§ Directions: Each line of the listing below must be retyped exactly, with images left out.

──────

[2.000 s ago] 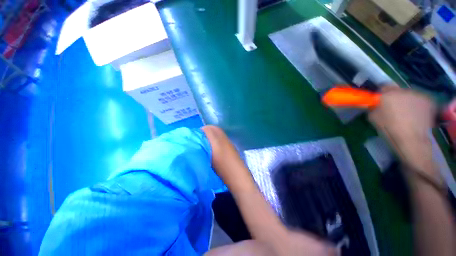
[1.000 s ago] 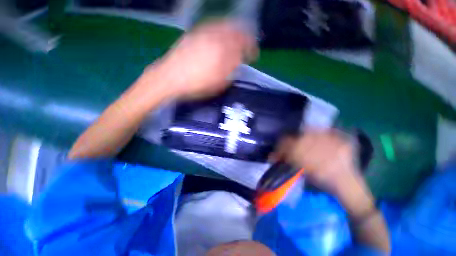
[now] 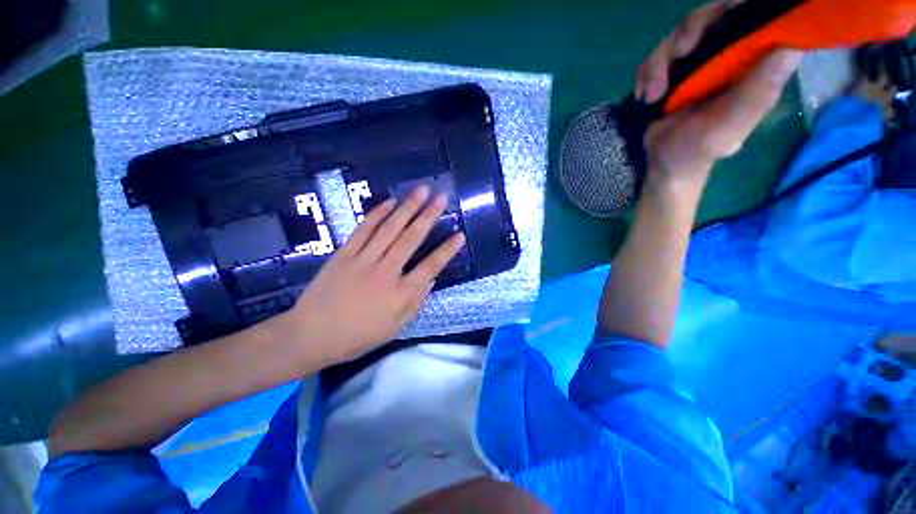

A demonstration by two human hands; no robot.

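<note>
The black plastic housing (image 3: 251, 171) lies slightly tilted on a silvery bubble sheet (image 3: 126, 261), its handle-like bar on the far edge. White brackets (image 3: 313, 223) and a pale strip sit at its centre. My left hand (image 3: 377, 276) lies flat on the housing's right half, fingers spread, holding nothing visible. My right hand (image 3: 703, 131) grips the orange and black electric screwdriver (image 3: 783, 45) at the upper right, above a round screw dish (image 3: 600, 161). The driver's tip end is hidden by my hand and the dish area.
The green bench (image 3: 402, 30) runs under the sheet. Part of another sheet (image 3: 75, 35) with a dark item is at the upper left. A black cord (image 3: 793, 196) trails right. Another person's blue sleeve (image 3: 844, 151) and hand show at the right.
My left hand has come down onto the housing. My right hand has moved from the housing's near right corner up to the dish with the screwdriver. The view has shifted closer to the housing.
</note>
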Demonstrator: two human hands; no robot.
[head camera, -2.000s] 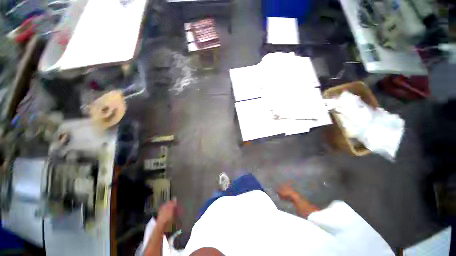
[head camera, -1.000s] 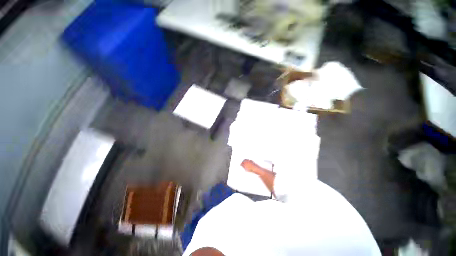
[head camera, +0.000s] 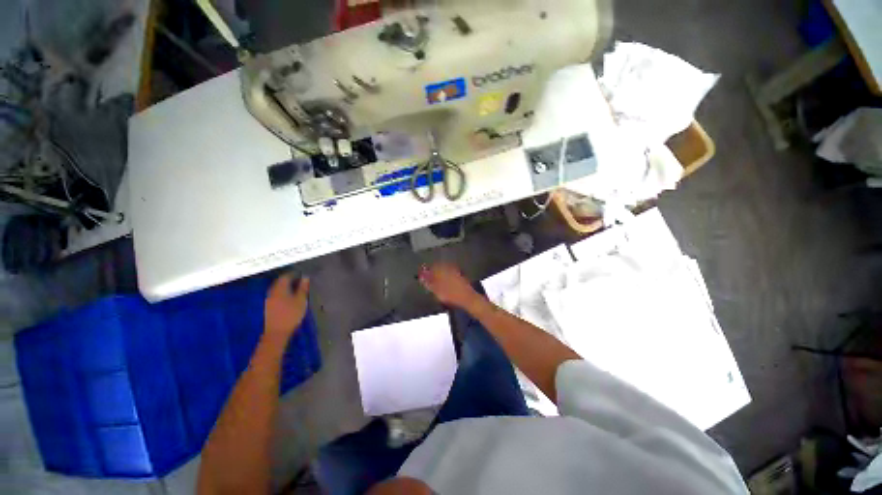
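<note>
The cream sewing machine stands on a white table with a ruler edge. Dark-handled scissors lie right of the needle area. The slide plate is by the needles. My left hand is below the table's front edge, above a blue bin, fingers a little apart, with nothing seen in it. My right hand is below the front edge too, right of my left, fingers loosely bent and seemingly empty. Neither hand touches the machine.
A stack of white cut pieces lies at my right. A basket with crumpled white cloth stands beside the table's right end. The blue bin is at the left. A pale square stool is between my arms.
The view has turned and come close to the sewing machine. The white stack is now at my right. Both hands are now in view at the table's front edge; my left was out of view a second ago.
</note>
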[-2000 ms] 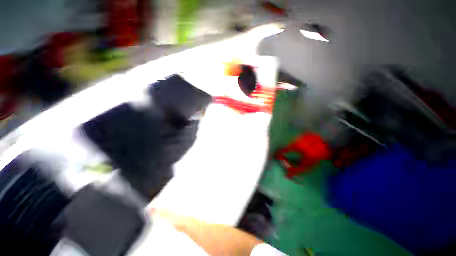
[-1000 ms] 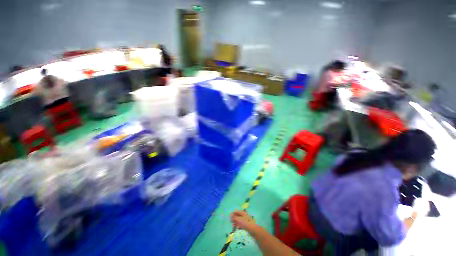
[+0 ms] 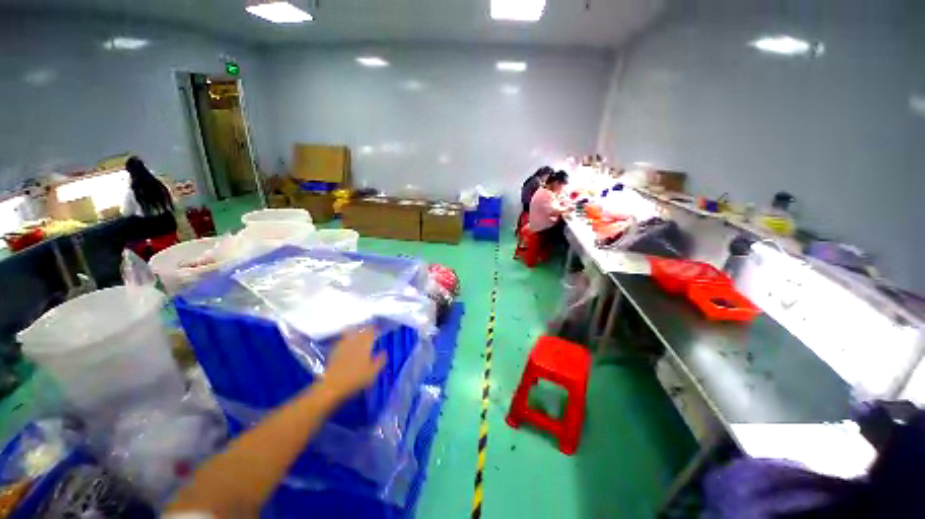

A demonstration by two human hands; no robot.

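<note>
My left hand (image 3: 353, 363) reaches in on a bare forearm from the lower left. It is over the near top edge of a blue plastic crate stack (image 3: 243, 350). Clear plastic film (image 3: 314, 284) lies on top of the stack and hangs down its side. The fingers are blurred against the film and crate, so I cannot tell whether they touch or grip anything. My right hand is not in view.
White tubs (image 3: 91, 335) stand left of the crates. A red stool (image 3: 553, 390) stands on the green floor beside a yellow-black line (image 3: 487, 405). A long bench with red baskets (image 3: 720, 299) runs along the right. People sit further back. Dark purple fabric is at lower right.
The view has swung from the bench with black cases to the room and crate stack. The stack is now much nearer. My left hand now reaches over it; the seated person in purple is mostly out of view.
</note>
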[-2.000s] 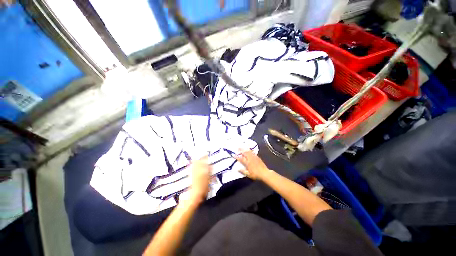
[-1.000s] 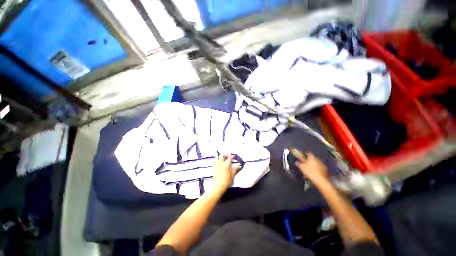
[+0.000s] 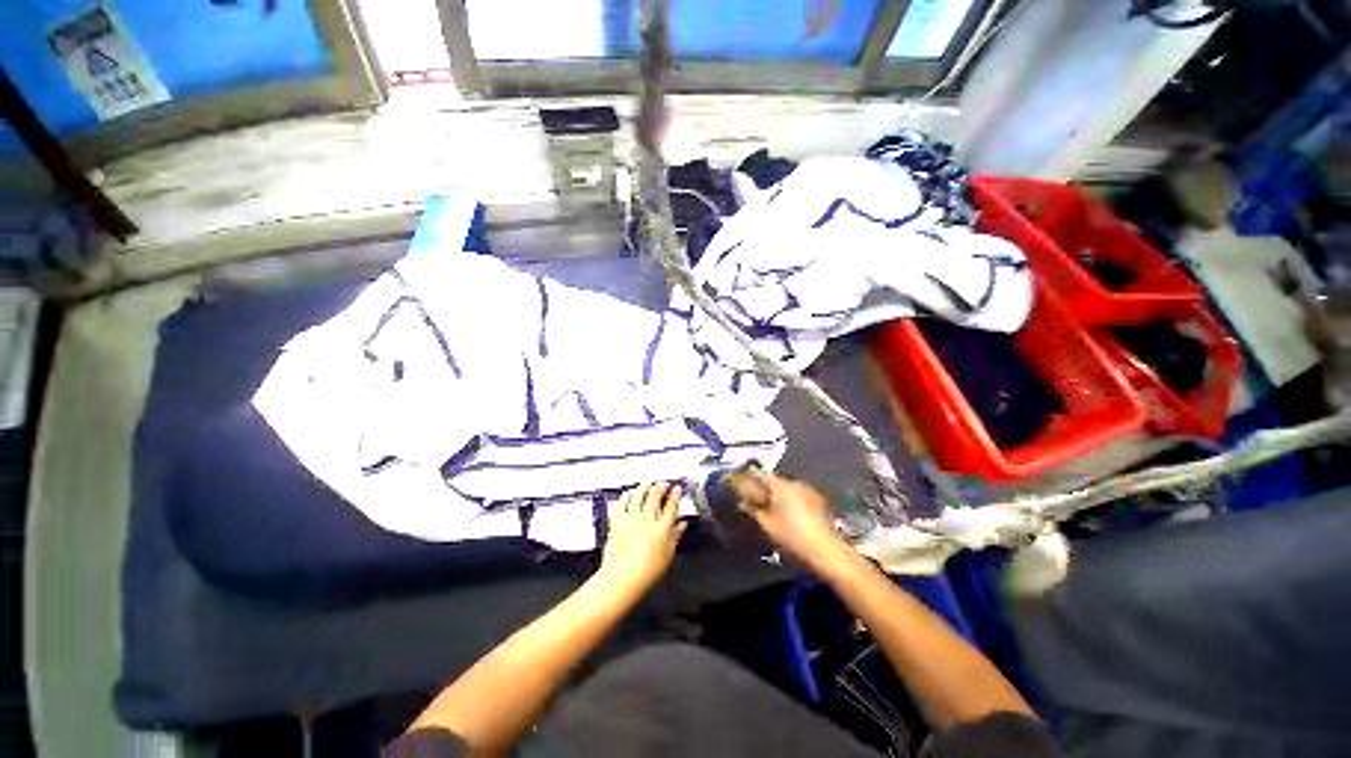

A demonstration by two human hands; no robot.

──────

§ Answer space:
[2.000 s ago] 
[1.000 s ago] 
[now] 

A demonstration by two human hands; no robot.

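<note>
The black plastic housing (image 3: 251, 171) lies slightly tilted on a silvery bubble sheet (image 3: 126, 261), its handle-like bar on the far edge. White brackets (image 3: 313, 223) and a pale strip sit at its centre. My left hand (image 3: 377, 276) lies flat on the housing's right half, fingers spread, holding nothing visible. My right hand (image 3: 703, 131) grips the orange and black electric screwdriver (image 3: 783, 45) at the upper right, above a round screw dish (image 3: 600, 161). The driver's tip end is hidden by my hand and the dish area.
The green bench (image 3: 402, 30) runs under the sheet. Part of another sheet (image 3: 75, 35) with a dark item is at the upper left. A black cord (image 3: 793, 196) trails right. Another person's blue sleeve (image 3: 844, 151) and hand show at the right.
My left hand has come down onto the housing. My right hand has moved from the housing's near right corner up to the dish with the screwdriver. The view has shifted closer to the housing.
</note>
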Demonstrator: two human hands; no robot.
[head camera, -2.000s] 
[head camera, -1.000s] 
[head camera, +0.000s] 
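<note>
The cream sewing machine stands on a white table with a ruler edge. Dark-handled scissors lie right of the needle area. The slide plate is by the needles. My left hand is below the table's front edge, above a blue bin, fingers a little apart, with nothing seen in it. My right hand is below the front edge too, right of my left, fingers loosely bent and seemingly empty. Neither hand touches the machine.
A stack of white cut pieces lies at my right. A basket with crumpled white cloth stands beside the table's right end. The blue bin is at the left. A pale square stool is between my arms.
The view has turned and come close to the sewing machine. The white stack is now at my right. Both hands are now in view at the table's front edge; my left was out of view a second ago.
</note>
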[-2000 ms] 
[-1000 ms] 
[+0 ms] 

A demonstration by two human hands; no robot.

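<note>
My left hand (image 3: 353, 363) reaches in on a bare forearm from the lower left. It is over the near top edge of a blue plastic crate stack (image 3: 243, 350). Clear plastic film (image 3: 314, 284) lies on top of the stack and hangs down its side. The fingers are blurred against the film and crate, so I cannot tell whether they touch or grip anything. My right hand is not in view.
White tubs (image 3: 91, 335) stand left of the crates. A red stool (image 3: 553, 390) stands on the green floor beside a yellow-black line (image 3: 487, 405). A long bench with red baskets (image 3: 720, 299) runs along the right. People sit further back. Dark purple fabric is at lower right.
The view has swung from the bench with black cases to the room and crate stack. The stack is now much nearer. My left hand now reaches over it; the seated person in purple is mostly out of view.
</note>
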[-2.000s] 
[-1.000s] 
[+0.000s] 

A demonstration by two human hands; no robot.

The exercise closes with this answer.